Effective design/visualization can support the narration in extracting meaning out of data. Design — a wonderful tool for communication and doesn’t require a minimum level of functional literacy to understand it. Data isn’t particularly fun or interesting right at a glance, but it can be, especially with the help of design and visualization. When we combine Data with meaning (story) and intention, we get better, smarter, faster, and more reliably predictive decision making. When we do so with clarity, conscientiousness, and empathy for our audience, we get more attention, more engagement, and less frustration.
If we collect the right data; filter, analyze, and contextualize them intelligently; and narrate and visualize them based on the right set of logic, then data and Data can be transformative in so many aspects of society. What’s the right logic to employ? It’s our very best attempt to establish an elegant concordance between data as logical evidence, data as supporting characters in a story, visualized data as stimuli to engage the audience, and contextualized data to control for bias when possible and to always give perspective.
Hence, in this era of data revolution there is no doubt in saying that reality gap exists and we are failing to find a truer meaning from the data available. If pursued in an appropriate way, this can not only help us in boiling down to the innate truth but can also help us in finding the answers we are looking for.

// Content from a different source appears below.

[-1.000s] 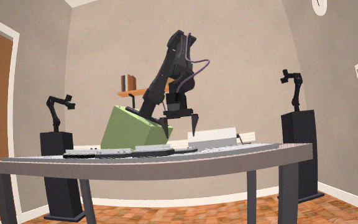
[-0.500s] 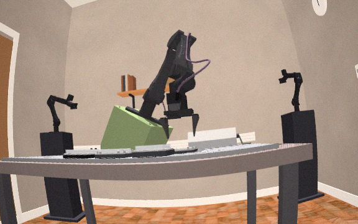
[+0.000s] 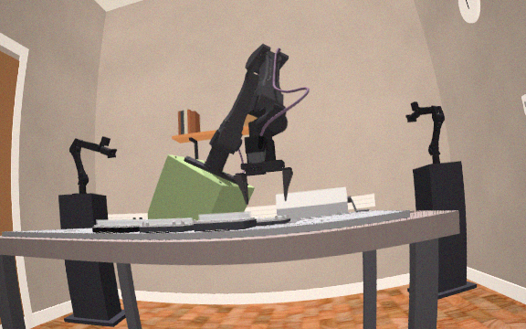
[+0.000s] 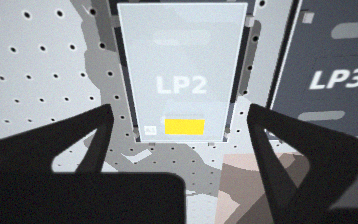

It’s easy to be overwhelmed by the deluge of data, rapidly evolving technologies, changing rules and roles that are hallmarks of the Information Age. But the trouble is with the avalanche of news directed at us, our wisdom is degenerating into knowledge and our knowledge is degenerating into information. We need to reverse this trend and evaluate our personal communications in terms that favor wisdom over knowledge, knowledge over information, and information over data. If we listen for wisdom, we will hear it; if we are a source of wisdom, we will be heard. Additionally, an important source of wisdom is the “media” in each of us: dreams, reflections, imagination, experience, revelation, reason, insight, emotion, intuitions, and inspiration. While we may draw our data from the outside world, it is our internal processes that give it personal value. The Information Age is a great cacophony; but that should not make us overlook the richest source in any age — ourselves. Finally to end the description of pursuing truth in this information age, I remember a great Sanskrit verse which goes on like
Vinadagu nevvaru ceppina
vininantane vegapadaka vivarimpadagun
gani kalla nijamu telisina
manujude po nitiparudu mahilo Sumati!
This verse says, in this world, we should listen to whatever anyone says but should not jump to conclusions at once. We have to judge what is false and what is true. A man who can distinguish between truth and falsehood is a virtuous person. We should get inputs from whatever sources we can and make our judgments.